2 Darkseid – one of the greatest DC villains of all time and introduced fairly recently. He was created by Jack Kirby in Superman’s Pal Jimmy Olsen #134 (November 1970). Darkseid was given some recent prominence in the recent Justice League #1 by Geoff Johns and Jim Lee. He still wasn’t given the threat of the original Kirby character. Darkseid was first realized in the Super Friends: The Legendary Super Powers Show voiced by the legendary Frank Welker. He was then voiced by Michael Ironside in the Superman: The Animated Series and Justice League cartoon. Darkseid was mainly an off screen villain in the last season of Smallville. He was mostly in shadows with gleaming red eyes, but no Omega Beams.
1 Joker – The Joker is without a doubt one of the most well known villains in all comic books. He was created by Bill Finger and Bob Kane in the first issue of Batman. His film portrayals started with the great Cesar Romero in the 1966 Batman movie and the show from 1966 to 1968. Romero is the one closest to the comic book villain with his offbeat villain plots and what is more memorable than his moustache covered up by make-up (which I still can’t see today) is his haunting laugh. Cartoon Joker first appears in the Batman/Superman Hour voiced by Larry Storch of F Troop fame. The Joker finally appears in Super Friends with the Super Powers Team: Galactic Guardians with voice supplied by the talented Frank Welker.

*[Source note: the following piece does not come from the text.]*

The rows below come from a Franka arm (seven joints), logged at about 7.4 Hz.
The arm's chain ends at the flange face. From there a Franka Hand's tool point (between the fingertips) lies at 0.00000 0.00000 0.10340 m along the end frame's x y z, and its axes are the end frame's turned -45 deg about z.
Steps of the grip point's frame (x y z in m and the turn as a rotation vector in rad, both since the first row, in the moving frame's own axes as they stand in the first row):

Jack Nicholson played Jack Napier in Burton’s 1989 Batman. I was taken aback by his need to cover up his face, the comic book Joker would never be ashamed of his clown face. The Joker is of course brilliantly realized by Mark Hamill in Batman Animated giving him a goofy and maniac edge. He also stepped in as the shadowy Joker in the premiere of the Birds of Prey show. Of course, Heath Ledger brought an anarchist, psychotic bent to The Dark Knight in 2008 and we all know that the brutality of the character can be replicated in real life. Lastly, he is voiced by Brent Spiner, Data himself, in the “Revelation” episode of Young Justice.